🤖 AI Summary
Conventional random forests employ bootstrap sampling rates (BR) ≤ 1.0, yet the impact of BR > 1.0 remains underexplored. Method: We systematically investigate BR ∈ [1.2, 5.0] across 36 diverse benchmark datasets, employing rigorous statistical significance tests and tree-structure analysis. Contribution/Results: We provide the first empirical evidence that BR > 1.0 significantly improves classification accuracy—outperforming standard BR = 1.0 on most datasets. Crucially, we find that optimal BR is primarily determined by intrinsic dataset characteristics—not model hyperparameters—enabling us to train a data-feature-based binary classifier that predicts high-gain BR intervals with 81.88%–88.81% accuracy. This work reveals the positive role of controlled oversampling in enhancing ensemble generalization and introduces the first generalizable, data-driven strategy for adaptive BR selection, substantially improving random forest robustness and applicability.
📝 Abstract
Random forests utilize bootstrap sampling to create an individual training set for each component tree.
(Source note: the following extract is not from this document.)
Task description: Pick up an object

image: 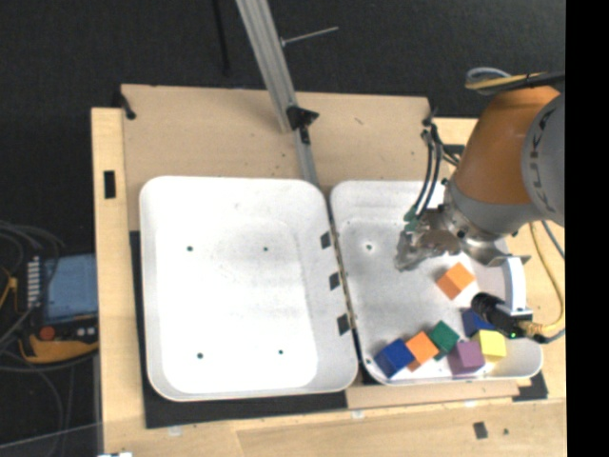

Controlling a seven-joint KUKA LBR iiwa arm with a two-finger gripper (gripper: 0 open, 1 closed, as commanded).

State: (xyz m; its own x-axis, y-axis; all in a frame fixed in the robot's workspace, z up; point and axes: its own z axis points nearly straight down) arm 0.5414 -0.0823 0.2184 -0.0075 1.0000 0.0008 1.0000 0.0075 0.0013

This involves sampling with replacement, with the number of instances equal to the size of the original training set ($N$). Research literature indicates that drawing fewer than $N$ observations can also yield satisfactory results. The ratio of the number of observations in each bootstrap sample to the total number of training instances is called the bootstrap rate (BR). Sampling more than $N$ observations (BR $>$ 1) has been explored in the literature only to a limited extent and has generally proven ineffective. In this paper, we re-examine this approach using 36 diverse datasets and consider BR values ranging from 1.2 to 5.0. Contrary to previous findings, we show that such parameterization can result in statistically significant improvements in classification accuracy compared to standard settings (BR $leq$ 1). Furthermore, we investigate what the optimal BR depends on and conclude that it is more a property of the dataset than a dependence on the random forest hyperparameters. Finally, we develop a binary classifier to predict whether the optimal BR is $leq$ 1 or $>$ 1 for a given dataset, achieving between 81.88% and 88.81% accuracy, depending on the experiment configuration.